Task instructions: Would you copy out each line of the records below that includes the word "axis"?

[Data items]
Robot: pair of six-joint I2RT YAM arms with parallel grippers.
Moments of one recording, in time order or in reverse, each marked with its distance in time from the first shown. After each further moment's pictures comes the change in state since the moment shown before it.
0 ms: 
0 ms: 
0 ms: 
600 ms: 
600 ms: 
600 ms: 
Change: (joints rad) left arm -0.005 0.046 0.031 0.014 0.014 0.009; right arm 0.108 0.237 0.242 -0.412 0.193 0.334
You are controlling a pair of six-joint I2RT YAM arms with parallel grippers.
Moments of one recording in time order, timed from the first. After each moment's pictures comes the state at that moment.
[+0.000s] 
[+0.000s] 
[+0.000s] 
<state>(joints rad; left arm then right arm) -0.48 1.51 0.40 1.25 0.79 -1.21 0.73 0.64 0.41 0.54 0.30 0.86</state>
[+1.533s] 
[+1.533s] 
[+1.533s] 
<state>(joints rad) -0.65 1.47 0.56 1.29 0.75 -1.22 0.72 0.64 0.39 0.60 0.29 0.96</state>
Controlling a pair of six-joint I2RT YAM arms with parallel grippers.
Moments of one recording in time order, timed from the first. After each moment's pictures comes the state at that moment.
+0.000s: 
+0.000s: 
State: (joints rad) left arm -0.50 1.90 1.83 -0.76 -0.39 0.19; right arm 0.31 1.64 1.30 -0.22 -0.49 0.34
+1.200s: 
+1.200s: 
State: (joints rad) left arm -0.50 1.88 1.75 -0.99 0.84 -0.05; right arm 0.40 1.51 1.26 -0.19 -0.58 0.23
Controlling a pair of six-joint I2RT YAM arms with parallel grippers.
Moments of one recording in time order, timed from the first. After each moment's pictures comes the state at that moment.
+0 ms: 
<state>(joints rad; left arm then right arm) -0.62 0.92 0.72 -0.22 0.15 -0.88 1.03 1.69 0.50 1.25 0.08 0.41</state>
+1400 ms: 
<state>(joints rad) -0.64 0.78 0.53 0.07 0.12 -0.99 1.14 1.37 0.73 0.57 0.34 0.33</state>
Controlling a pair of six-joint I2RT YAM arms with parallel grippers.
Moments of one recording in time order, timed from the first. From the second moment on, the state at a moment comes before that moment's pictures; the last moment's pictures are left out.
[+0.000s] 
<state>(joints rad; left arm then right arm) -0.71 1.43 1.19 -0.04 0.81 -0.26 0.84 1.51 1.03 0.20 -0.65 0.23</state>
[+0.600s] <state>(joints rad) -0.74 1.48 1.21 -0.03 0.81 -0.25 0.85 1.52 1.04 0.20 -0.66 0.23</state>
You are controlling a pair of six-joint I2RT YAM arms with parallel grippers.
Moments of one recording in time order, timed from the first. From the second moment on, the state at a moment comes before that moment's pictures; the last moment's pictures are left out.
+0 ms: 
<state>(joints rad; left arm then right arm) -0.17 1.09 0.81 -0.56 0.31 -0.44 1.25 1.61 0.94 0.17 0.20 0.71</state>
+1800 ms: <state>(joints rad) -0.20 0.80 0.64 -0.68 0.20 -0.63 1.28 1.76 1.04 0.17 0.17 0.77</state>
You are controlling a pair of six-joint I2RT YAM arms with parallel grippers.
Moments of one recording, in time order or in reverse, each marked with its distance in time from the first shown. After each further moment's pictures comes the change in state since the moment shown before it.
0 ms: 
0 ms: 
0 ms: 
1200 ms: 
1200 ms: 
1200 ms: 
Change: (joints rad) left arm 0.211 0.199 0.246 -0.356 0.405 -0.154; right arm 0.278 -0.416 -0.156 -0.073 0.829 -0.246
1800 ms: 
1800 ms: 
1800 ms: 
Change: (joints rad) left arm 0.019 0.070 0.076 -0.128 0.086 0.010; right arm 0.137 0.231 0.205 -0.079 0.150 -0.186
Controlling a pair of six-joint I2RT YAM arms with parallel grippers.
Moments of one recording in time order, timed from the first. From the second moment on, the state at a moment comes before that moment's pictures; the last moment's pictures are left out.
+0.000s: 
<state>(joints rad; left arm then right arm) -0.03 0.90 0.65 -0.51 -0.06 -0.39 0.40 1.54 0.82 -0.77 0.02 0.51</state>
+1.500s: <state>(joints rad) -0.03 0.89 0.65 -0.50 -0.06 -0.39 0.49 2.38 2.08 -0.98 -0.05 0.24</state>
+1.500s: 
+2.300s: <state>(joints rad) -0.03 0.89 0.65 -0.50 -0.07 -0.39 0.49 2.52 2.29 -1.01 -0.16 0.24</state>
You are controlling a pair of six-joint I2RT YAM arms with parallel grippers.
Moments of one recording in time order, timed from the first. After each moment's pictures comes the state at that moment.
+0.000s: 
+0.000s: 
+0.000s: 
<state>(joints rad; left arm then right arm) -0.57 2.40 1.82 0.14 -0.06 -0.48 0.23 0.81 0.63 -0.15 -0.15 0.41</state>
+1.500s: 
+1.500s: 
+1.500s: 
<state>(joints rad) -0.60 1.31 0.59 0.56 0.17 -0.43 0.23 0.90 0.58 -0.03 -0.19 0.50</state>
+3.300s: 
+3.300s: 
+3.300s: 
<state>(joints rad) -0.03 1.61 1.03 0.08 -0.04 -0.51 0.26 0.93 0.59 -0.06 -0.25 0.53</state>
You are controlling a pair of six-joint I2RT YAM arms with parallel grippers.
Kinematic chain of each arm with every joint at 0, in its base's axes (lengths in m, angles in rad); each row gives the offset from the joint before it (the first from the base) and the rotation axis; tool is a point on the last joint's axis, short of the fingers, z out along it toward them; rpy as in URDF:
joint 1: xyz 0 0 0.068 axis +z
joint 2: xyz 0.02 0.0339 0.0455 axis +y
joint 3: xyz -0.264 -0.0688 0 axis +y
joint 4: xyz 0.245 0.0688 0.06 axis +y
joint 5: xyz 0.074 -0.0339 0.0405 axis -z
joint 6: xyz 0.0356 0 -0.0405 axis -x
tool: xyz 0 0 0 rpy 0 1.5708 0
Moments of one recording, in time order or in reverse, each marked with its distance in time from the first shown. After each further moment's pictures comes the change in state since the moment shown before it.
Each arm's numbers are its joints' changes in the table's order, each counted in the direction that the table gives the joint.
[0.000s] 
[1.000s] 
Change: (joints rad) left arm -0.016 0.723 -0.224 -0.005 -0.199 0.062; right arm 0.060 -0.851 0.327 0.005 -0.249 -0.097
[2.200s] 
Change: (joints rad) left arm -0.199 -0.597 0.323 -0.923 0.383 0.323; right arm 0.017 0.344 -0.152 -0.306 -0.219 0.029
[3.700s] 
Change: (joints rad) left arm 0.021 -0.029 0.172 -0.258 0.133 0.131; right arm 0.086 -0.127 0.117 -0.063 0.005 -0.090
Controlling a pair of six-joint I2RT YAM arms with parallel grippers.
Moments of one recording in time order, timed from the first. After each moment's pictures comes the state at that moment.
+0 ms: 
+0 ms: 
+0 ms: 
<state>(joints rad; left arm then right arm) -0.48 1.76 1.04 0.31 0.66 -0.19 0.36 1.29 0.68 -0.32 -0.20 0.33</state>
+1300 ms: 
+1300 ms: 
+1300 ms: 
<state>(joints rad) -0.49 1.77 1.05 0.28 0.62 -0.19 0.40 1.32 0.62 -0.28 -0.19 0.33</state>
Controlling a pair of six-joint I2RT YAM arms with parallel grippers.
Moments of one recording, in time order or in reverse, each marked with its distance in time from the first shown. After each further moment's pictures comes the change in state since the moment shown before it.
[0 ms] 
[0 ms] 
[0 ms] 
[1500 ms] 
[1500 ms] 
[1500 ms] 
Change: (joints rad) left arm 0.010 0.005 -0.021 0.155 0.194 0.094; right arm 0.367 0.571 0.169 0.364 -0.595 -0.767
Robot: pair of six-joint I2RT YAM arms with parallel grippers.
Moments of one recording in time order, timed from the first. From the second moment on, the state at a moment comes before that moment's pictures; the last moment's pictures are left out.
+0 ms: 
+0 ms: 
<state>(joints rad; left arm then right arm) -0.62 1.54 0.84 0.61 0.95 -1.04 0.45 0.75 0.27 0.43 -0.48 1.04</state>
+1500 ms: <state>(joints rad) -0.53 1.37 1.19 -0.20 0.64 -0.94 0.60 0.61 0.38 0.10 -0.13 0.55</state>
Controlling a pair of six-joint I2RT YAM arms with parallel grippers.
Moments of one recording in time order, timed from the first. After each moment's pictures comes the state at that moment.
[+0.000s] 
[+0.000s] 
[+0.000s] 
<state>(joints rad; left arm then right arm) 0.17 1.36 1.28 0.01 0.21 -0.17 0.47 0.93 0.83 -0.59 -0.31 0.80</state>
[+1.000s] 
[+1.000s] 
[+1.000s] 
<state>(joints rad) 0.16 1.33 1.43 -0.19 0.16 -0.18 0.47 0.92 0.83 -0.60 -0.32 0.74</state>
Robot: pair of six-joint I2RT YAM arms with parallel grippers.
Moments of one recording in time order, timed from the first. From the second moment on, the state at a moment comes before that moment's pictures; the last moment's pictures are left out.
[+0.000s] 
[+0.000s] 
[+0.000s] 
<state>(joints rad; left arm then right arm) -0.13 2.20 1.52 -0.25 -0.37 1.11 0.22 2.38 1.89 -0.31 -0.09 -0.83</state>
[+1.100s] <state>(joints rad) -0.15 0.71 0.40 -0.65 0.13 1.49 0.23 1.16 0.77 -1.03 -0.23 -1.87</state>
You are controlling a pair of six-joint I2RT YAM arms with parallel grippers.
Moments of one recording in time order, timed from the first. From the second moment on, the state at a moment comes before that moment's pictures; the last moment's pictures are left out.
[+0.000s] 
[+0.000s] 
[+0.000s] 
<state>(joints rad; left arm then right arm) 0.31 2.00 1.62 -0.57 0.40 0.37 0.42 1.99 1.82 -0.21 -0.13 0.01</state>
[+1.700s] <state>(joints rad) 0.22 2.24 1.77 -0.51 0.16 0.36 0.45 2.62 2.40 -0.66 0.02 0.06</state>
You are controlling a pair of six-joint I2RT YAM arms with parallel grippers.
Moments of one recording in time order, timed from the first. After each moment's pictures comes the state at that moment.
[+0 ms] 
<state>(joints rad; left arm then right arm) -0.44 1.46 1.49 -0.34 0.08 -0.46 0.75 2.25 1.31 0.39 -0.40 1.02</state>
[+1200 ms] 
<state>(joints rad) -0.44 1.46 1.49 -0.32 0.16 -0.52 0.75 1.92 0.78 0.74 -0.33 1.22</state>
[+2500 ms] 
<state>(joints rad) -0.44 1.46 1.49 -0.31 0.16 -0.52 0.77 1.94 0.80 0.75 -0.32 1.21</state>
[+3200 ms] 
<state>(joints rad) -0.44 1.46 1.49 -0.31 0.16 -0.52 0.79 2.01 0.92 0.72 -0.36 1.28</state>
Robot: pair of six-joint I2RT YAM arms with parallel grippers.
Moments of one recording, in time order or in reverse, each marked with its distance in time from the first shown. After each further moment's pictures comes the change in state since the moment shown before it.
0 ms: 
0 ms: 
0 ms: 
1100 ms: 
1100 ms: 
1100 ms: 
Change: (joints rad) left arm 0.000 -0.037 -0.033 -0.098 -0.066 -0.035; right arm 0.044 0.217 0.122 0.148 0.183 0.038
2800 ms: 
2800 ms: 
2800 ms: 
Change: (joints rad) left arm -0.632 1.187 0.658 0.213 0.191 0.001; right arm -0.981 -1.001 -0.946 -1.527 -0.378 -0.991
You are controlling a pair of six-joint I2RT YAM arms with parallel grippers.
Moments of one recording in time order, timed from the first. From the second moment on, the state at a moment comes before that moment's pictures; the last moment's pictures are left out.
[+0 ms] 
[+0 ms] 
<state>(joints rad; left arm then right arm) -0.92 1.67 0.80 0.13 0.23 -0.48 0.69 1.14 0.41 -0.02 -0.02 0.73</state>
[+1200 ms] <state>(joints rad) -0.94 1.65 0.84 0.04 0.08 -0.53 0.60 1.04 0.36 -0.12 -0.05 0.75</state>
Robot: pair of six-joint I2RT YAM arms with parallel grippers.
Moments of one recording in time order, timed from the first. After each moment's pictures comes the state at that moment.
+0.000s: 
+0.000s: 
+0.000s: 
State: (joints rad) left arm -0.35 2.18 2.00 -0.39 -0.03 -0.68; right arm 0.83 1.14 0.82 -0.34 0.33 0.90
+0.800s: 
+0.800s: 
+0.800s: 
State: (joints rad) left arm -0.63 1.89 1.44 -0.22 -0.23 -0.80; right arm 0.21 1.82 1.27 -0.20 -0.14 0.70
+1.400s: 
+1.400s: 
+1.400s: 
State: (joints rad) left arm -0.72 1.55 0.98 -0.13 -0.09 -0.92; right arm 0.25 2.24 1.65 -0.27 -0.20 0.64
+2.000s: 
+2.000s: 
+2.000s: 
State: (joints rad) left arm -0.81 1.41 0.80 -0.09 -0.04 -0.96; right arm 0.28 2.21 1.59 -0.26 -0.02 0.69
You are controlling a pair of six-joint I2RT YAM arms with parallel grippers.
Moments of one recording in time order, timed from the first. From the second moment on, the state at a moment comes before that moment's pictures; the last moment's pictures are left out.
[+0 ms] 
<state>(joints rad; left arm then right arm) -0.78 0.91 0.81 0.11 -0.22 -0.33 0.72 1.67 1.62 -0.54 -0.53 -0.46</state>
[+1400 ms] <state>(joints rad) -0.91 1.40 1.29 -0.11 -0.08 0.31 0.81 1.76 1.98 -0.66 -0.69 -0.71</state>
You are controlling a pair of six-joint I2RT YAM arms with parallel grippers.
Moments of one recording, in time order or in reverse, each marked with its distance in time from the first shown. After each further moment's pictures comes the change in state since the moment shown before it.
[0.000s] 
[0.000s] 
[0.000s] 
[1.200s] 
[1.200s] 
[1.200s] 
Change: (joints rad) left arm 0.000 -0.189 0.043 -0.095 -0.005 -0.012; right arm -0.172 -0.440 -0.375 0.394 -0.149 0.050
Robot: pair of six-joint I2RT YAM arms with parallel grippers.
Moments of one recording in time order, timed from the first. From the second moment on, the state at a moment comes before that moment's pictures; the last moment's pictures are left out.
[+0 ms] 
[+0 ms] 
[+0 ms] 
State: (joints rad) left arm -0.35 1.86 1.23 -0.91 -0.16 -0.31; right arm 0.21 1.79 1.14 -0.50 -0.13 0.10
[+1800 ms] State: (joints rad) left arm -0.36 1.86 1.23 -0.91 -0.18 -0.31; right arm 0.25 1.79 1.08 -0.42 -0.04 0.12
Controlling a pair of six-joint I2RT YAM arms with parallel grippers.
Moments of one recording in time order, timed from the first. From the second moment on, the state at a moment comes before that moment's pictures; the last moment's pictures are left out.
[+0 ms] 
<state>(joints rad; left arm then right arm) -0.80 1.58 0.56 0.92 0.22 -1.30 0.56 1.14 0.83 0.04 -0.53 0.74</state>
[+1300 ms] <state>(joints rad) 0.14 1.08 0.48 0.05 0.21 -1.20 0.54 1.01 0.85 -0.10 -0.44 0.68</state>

The answer:
Kinematic chain of each arm with every joint at 0, in its base's axes (lengths in m, angles in rad); each row gives the offset from the joint before it (the first from the base) and the rotation axis; tool is a point on the last joint's axis, short of the fingers, z out along it toward them; rpy as in URDF:
joint 1: xyz 0 0 0.068 axis +z
joint 2: xyz 0.02 0.0339 0.0455 axis +y
joint 3: xyz -0.264 -0.0688 0 axis +y
joint 4: xyz 0.245 0.0688 0.06 axis +y
joint 5: xyz 0.074 -0.0339 0.0405 axis -z
joint 6: xyz 0.0356 0 -0.0405 axis -x

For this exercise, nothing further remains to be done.